“It’s funny: when you asked this before, I was so optimistic that the US could guide and address this in time,” said Rachel Widome, associate professor at the University of Minnesota. “I told you I thought it would be better now. I was very wrong you are dramatically worse. “
Most scientists say that around 70 percent of the population must be immune for the United States to achieve herd immunity if the virus slows down or stops significantly. Herd immunity is critical to allowing people to safely resume many areas of life and the quickest and safest way to achieve this is through vaccination. Moncef Slaoui, director of the government’s Operation Warp Speed vaccine development program, said this week that vaccines may be rolled out fast enough for the United States to achieve herd immunity by early summer. However, scientists do not yet know if people who have been vaccinated can still spread the virus.
Almost a third of respondents said they would like to return to more activities of daily living after vaccination. Some said they would be comfortable doing certain things, like meeting people who had also been vaccinated. Some said they would wait until the country reached the herd immunity threshold and received a vaccine themselves.
“I would change some behaviors but not others,” said Gabriela Vazquez Benitez, a senior researcher at HealthPartners Institute, a nonprofit group. “I would do a few minimal trips, small indoor gatherings with other close relatives if I was vaccinated, but observe safety precautions like wearing a mask and social distancing.”
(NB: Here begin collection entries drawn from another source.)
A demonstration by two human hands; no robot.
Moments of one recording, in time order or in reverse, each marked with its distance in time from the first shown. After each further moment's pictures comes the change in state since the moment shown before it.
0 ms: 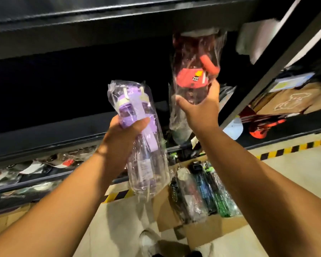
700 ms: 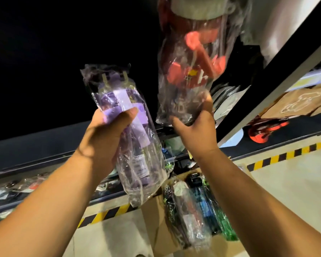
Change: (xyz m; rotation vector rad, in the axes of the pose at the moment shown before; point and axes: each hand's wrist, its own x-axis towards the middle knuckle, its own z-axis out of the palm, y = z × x) left_hand 0.072 -0.016 0.016 -0.047 0.075 0.033; right_hand 0.017 0.078 0.007 -0.203 -0.051 0.005
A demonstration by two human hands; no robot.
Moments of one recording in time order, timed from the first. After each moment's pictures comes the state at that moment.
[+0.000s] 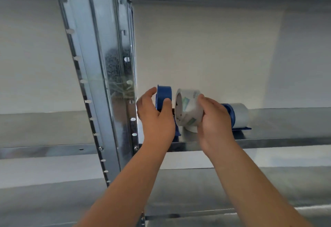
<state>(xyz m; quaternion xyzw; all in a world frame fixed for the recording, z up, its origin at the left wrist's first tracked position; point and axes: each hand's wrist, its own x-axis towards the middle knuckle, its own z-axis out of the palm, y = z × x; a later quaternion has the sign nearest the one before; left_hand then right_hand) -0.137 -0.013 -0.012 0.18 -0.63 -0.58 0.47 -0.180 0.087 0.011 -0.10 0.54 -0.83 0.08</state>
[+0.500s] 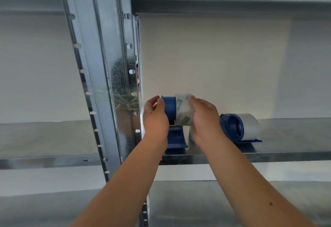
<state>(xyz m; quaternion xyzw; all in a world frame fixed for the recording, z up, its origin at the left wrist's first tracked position) -0.164 -0.044 0.008 0.24 -0.53 -0.71 0.39 -0.216 0.040 0.019 -0.12 0.59 -0.80 0.08</state>
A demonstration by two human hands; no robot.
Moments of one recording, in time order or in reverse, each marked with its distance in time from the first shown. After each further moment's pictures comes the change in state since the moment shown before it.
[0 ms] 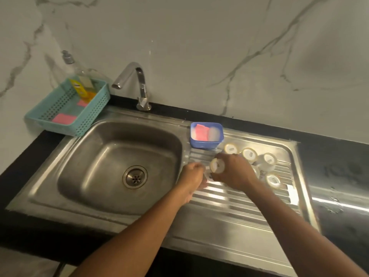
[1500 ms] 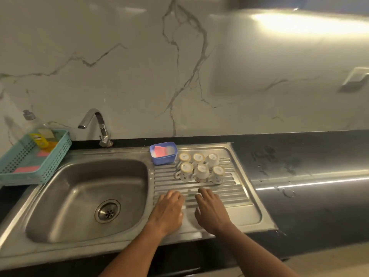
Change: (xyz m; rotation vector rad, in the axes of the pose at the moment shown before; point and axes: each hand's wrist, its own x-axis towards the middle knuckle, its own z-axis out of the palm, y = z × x) left_hand -0.154 -0.105 -0.080 1.476 -0.143 0.871; right_hand -0.158 0.032 0.083 -0.235 0.314 -0.016
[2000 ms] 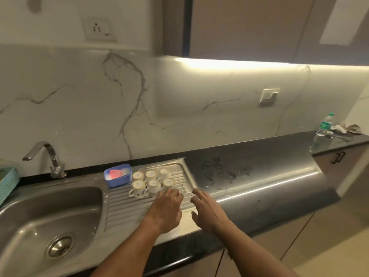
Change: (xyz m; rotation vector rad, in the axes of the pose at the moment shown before) left_hand 0.027 0.174 -0.053 0.131 0.124 0.254; right_hand -0.112 0.115 -0.096 0.039 0.068 0.093
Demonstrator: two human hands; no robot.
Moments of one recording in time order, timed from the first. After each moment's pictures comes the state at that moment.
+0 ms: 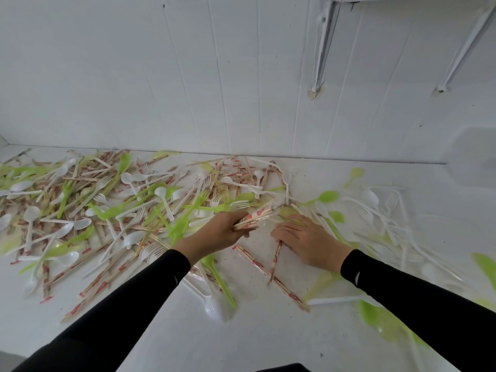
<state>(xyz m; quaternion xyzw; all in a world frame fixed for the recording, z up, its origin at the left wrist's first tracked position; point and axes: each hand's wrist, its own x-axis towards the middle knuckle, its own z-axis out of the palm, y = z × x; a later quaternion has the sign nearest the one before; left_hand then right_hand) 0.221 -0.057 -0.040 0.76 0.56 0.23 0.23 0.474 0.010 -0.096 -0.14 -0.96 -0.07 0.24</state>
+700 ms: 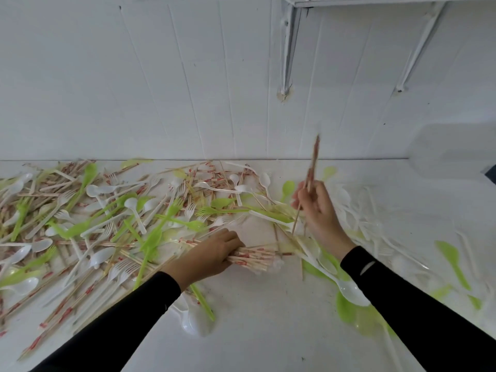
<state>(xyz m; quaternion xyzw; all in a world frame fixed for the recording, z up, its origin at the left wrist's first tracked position) 0.238 -0.054 -0.084 0.89 0.43 0.15 0.06 0.499 0.006 -0.028 -0.42 -0.59 0.46 0.51</state>
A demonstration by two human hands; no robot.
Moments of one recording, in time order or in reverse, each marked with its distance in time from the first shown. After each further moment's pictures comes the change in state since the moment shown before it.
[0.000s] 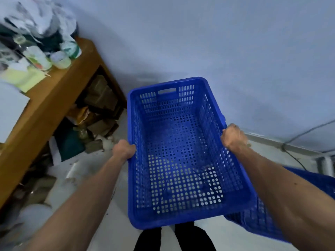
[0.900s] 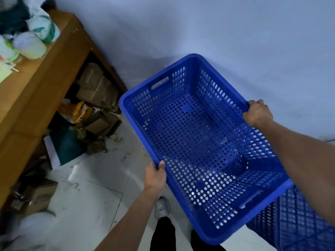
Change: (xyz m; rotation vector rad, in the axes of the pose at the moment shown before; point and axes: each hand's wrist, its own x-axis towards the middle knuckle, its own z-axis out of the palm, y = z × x) left_hand 0.091 0.004 0.124 -0.677 -0.094 -0.076; right_hand 0.197 -0.062 0.063 -0.073 -0.069 -0.052
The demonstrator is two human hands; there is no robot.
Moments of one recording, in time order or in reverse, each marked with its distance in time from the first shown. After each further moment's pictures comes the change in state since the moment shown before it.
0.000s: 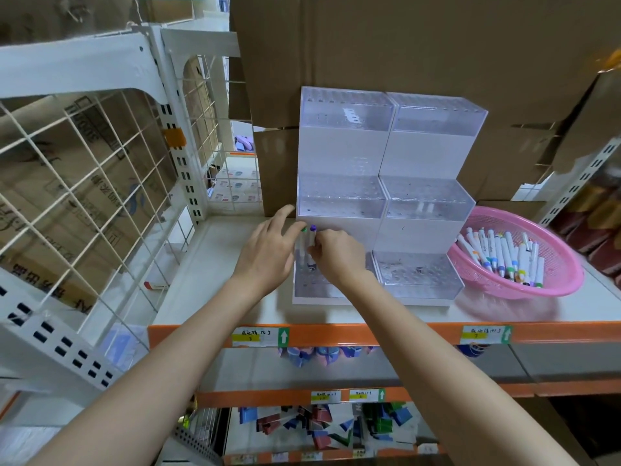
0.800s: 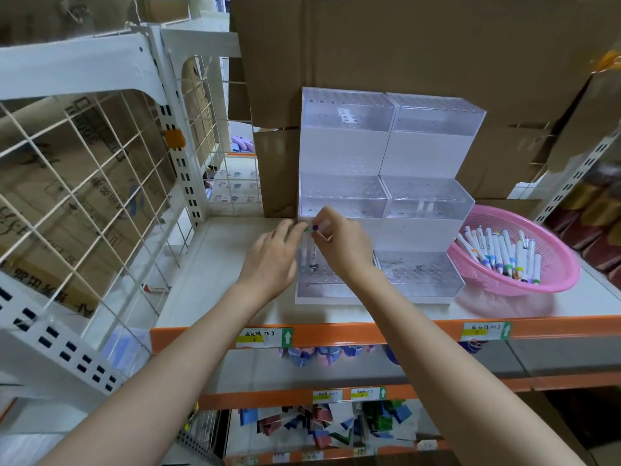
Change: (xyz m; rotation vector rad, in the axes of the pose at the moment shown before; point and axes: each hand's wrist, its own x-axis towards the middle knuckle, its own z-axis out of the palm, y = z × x) left_hand -0.005 0.004 0.001 -0.045 -0.087 -0.036; right_hand -0.001 -0.001 -0.014 0.268 0.157 -0.030
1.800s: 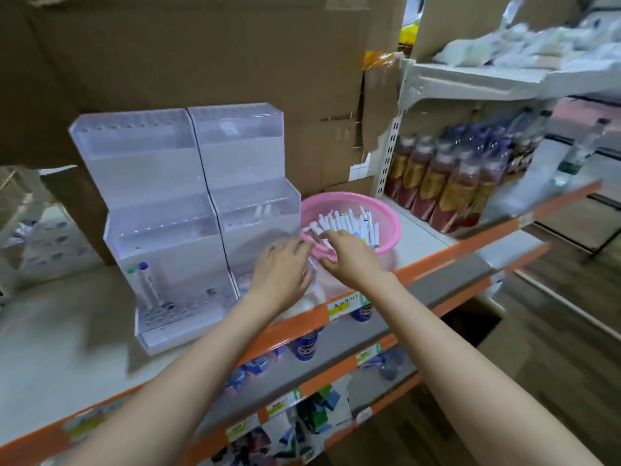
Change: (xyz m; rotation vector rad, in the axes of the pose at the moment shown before) left_hand 0.071 0.218 0.062 -0.114 -0.071 0.430; right_hand -0.080 0.182 -0.160 -0.316 -0.055 0.286
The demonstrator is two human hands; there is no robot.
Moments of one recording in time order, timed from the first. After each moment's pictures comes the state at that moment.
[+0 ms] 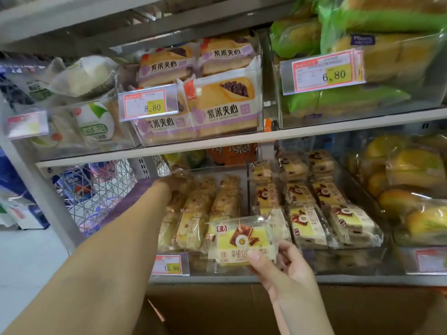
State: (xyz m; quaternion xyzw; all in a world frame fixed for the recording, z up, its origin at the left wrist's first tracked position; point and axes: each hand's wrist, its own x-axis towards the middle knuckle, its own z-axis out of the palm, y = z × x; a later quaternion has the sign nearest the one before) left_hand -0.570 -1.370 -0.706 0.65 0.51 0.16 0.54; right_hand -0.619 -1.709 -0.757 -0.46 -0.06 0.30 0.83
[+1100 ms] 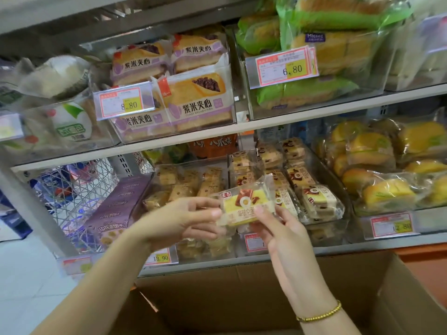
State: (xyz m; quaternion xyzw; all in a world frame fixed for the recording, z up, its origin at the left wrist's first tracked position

Since spring, 79 percent of epidemiologists have indicated that their assessment of various risks has changed and their behavior has adjusted accordingly. Science is a process, they said, and the virus is new, so even those who study it most carefully have learned something along the way.
Some said they were less concerned than last spring about socializing outdoors, touching surfaces, or sending young children to school. They were more concerned about indoor air transmission and the dangers of not wearing masks.
Around 8,000 epidemiologists were invited to take part in our survey, which was distributed by email to the members of the Society for Epidemiological Research and to individual scientists and was carried out from November 18 to December 2. Three quarters work in the academic field; A similar proportion is doing work that is at least partially related to the coronavirus.